Quando se ouve um desses
pagodes siliconados, não dá vontade de correr para uma ilha
deserta com a obra completa do Paulinho da Viola? Impossível acompanhar
trinta segundos da série "Presença de Anita", ainda que seja
delicioso ver Mel Lisboa desfilando de calcinha, se você leu Lolita,
do Vladimir Nabokov.
Por falar em silicone, que
prazer tocar um seio real, irregular, tenso, que se acomoda entre os dedos
com as sábias improbabilidades da natureza e do desejo!
E a lipoaspiração,
que além de tirar a vida de clientes com menos sorte, esconde as
sedutoras marcas de história da vida que tatuam o corpo e são
parte imprescindível dele?
Por que algumas mulheres
insistem em querer uma barriga igual à do Arnold Schwarzenegger?
Será que os macacos
ensandecidos de Tim Burton terão o mesmo impacto sobre o imaginário
que o causado por aqueles que sacanearam o Charlton Heston? Nada contra
refilmagens e novas versões, seja do que for. Só lamento
que os remakes sejam sempre inferiores ao original, barateando a criatividade
e subestimando a sensibilidade e a inteligência do público.
Pior que as recriações,
às vezes, são as tentativas de inovação.
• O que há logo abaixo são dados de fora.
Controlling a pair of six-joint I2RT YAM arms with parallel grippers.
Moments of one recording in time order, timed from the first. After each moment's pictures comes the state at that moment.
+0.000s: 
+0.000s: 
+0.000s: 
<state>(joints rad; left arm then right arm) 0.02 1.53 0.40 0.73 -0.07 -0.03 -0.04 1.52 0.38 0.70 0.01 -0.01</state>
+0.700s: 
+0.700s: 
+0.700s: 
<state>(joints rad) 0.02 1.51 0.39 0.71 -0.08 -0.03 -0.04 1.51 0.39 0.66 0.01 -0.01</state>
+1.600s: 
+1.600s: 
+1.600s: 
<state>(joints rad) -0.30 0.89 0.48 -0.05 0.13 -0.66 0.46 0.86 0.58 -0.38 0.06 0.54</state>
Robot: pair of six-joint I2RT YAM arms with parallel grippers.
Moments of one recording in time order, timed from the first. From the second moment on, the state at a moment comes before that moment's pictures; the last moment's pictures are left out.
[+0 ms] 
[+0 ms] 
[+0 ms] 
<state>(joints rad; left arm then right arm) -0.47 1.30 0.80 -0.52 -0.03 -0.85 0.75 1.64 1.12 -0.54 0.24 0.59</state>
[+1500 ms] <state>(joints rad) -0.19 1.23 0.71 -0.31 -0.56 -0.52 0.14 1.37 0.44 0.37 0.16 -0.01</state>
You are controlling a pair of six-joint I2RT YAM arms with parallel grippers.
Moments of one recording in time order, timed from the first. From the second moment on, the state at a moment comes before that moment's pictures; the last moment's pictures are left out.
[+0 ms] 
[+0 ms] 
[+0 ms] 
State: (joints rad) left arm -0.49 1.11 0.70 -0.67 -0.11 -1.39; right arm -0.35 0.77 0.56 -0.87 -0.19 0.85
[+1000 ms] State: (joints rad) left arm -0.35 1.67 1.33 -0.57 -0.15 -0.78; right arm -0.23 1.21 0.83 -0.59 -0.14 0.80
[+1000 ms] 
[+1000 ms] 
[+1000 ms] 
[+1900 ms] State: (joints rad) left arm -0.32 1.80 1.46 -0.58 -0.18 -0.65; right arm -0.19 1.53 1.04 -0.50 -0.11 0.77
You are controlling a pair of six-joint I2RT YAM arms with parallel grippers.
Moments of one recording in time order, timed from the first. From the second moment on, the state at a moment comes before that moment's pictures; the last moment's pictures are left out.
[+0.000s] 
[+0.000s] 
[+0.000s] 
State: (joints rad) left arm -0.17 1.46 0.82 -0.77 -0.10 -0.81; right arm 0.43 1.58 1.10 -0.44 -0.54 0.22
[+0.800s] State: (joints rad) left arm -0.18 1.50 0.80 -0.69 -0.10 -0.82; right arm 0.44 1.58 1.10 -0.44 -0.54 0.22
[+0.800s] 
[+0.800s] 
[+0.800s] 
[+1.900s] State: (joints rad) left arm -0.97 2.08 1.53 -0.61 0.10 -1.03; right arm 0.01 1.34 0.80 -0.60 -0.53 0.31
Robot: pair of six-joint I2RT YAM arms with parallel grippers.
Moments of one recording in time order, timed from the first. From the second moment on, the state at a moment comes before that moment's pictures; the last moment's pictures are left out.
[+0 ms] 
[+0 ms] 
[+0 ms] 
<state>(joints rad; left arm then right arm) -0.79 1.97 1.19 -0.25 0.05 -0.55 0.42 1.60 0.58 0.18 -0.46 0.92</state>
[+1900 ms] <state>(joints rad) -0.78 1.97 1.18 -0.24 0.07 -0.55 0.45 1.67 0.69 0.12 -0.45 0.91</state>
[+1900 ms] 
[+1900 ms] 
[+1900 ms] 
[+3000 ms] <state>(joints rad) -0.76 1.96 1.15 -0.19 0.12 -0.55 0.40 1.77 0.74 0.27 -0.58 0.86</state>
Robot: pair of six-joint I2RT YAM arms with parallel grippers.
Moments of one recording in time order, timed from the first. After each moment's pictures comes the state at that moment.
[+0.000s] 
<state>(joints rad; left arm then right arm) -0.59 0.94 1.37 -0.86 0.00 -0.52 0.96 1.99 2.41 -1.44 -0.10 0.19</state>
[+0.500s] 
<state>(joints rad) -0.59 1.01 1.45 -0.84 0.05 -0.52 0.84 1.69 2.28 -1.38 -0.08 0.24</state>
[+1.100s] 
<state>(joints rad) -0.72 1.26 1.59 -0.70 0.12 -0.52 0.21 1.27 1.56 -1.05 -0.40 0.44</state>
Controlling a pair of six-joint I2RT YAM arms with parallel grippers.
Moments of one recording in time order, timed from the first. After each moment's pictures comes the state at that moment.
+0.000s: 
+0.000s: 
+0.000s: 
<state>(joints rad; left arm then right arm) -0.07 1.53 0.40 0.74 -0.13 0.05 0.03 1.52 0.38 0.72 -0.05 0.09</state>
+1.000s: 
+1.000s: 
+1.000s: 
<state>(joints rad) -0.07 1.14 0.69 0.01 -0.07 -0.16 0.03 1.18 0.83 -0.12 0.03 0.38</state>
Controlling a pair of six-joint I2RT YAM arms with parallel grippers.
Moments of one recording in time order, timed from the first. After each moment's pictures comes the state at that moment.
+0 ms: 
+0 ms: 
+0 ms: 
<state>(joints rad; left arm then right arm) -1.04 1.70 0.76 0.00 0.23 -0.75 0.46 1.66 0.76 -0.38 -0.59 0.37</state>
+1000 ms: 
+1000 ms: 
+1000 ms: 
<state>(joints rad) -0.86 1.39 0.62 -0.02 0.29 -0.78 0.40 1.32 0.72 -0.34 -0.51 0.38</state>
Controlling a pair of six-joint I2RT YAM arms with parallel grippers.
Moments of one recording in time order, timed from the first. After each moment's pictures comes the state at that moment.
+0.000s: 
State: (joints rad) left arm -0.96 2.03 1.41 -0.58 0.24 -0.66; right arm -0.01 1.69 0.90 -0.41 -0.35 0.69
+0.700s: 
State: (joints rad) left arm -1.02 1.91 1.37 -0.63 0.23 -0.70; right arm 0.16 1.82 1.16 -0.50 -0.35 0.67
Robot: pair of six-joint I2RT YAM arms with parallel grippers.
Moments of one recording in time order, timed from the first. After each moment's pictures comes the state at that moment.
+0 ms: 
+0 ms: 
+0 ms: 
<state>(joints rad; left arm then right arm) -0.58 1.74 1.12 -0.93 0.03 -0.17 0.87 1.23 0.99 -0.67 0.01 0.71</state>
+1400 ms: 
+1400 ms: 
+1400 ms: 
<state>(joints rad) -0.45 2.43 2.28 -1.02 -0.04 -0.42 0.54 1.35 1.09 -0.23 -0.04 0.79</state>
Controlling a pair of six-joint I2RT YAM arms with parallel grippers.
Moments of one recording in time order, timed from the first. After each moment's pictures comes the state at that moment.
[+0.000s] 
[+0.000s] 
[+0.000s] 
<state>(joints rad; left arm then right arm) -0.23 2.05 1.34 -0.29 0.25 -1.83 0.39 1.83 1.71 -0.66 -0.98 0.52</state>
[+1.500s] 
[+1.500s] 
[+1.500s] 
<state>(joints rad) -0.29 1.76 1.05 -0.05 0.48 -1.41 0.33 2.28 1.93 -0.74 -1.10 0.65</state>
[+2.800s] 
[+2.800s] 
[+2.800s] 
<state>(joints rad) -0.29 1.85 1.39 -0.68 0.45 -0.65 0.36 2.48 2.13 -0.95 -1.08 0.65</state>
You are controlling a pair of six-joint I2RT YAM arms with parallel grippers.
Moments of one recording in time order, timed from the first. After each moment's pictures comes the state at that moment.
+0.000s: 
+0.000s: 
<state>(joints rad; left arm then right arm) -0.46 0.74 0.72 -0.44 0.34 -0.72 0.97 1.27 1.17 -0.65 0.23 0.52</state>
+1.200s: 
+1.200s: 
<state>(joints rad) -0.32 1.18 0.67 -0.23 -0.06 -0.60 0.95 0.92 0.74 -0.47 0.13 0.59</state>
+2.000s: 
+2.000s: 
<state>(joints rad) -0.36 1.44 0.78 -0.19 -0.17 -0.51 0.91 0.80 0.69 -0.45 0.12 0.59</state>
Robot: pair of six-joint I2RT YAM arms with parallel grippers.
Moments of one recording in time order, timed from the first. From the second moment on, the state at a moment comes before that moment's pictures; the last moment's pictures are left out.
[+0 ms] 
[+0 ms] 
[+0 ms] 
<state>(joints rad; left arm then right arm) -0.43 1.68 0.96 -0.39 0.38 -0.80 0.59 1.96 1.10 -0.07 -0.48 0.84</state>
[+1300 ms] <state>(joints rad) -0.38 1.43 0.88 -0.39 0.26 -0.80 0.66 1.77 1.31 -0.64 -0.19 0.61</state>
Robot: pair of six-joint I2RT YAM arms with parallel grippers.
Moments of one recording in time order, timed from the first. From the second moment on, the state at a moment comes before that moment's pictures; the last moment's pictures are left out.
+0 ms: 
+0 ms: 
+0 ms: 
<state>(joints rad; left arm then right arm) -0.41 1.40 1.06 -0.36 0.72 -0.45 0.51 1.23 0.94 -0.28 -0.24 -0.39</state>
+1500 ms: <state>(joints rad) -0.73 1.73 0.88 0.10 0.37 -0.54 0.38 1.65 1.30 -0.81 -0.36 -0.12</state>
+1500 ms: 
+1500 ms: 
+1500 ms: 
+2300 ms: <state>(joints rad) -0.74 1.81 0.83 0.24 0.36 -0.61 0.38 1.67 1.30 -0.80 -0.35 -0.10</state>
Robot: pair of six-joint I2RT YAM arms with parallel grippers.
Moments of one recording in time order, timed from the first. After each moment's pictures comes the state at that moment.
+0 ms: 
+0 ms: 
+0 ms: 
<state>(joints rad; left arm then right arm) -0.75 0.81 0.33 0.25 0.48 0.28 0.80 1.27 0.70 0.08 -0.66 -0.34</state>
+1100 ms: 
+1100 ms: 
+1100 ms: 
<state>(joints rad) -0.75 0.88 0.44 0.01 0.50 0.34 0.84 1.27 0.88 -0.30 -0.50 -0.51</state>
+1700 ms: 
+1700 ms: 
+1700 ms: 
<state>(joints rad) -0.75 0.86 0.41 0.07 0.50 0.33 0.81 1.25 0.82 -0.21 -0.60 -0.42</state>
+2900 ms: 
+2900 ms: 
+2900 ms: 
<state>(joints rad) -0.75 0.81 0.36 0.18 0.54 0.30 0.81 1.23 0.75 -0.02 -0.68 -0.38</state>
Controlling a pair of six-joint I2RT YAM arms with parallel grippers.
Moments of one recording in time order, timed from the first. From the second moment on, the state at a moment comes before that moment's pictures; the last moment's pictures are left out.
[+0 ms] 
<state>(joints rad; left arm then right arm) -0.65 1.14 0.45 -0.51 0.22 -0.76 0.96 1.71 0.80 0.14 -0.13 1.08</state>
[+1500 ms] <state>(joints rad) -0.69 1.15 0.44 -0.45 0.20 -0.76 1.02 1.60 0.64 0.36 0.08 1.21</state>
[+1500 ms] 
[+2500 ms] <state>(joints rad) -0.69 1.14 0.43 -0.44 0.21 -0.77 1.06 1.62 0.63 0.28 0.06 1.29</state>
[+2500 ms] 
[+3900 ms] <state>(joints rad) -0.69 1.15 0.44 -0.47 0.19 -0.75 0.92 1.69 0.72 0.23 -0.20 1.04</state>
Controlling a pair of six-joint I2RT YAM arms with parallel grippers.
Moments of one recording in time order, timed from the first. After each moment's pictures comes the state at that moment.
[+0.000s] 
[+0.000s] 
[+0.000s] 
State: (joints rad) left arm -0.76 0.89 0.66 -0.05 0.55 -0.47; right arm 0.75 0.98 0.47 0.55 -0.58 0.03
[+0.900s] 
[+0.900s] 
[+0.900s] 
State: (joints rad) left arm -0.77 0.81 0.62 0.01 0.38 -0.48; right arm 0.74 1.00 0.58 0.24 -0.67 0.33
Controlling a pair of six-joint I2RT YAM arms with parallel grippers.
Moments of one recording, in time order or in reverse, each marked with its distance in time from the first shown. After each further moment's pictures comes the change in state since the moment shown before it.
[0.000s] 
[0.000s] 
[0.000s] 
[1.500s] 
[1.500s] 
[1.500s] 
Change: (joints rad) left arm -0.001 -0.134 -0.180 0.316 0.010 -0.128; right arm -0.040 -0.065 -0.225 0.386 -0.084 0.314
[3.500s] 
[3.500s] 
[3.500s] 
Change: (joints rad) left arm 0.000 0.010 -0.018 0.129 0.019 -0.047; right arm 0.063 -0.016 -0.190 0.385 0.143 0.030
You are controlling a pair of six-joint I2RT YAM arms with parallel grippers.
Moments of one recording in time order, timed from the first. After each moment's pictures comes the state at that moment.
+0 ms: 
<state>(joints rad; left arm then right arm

Um
filme metido a besta como as Bruxas de Blair, por exemplo, faz o Boris
Karloff parecer personagem do Digimon.
Entre a sensualidade de cais
do porto virtual da Madonna e a de colegial que levou pau da Sandra Bullock,
fico com as brincadeirinhas safadas e realistas da Cicciolina.
O que dizer então
da expressividade de boneco de museu de cera do Brad Pitt se comparada
à de Robert De Niro, ou de Jean Reno, pra citar dois feiosos que
felizmente ainda estão na ativa?
Vou parar com as comparações
pra não me sentir mais velho do que sou realmente. Mas também
não tenho culpa se já existiam o Bach, os Beatles, o Drummond,
o Stanley Kubrick, o Vittorio Gassman, o Machado de Assis, o Bob Kane,
e tantos outros, quando nasci.
Dizia o poeta inglês
T. S. Eliot que o bom artista é aquele que cria sobre uma tradição,
renovando-a. Isso pode valer para quem não é artista, mas
gosta de consumir arte.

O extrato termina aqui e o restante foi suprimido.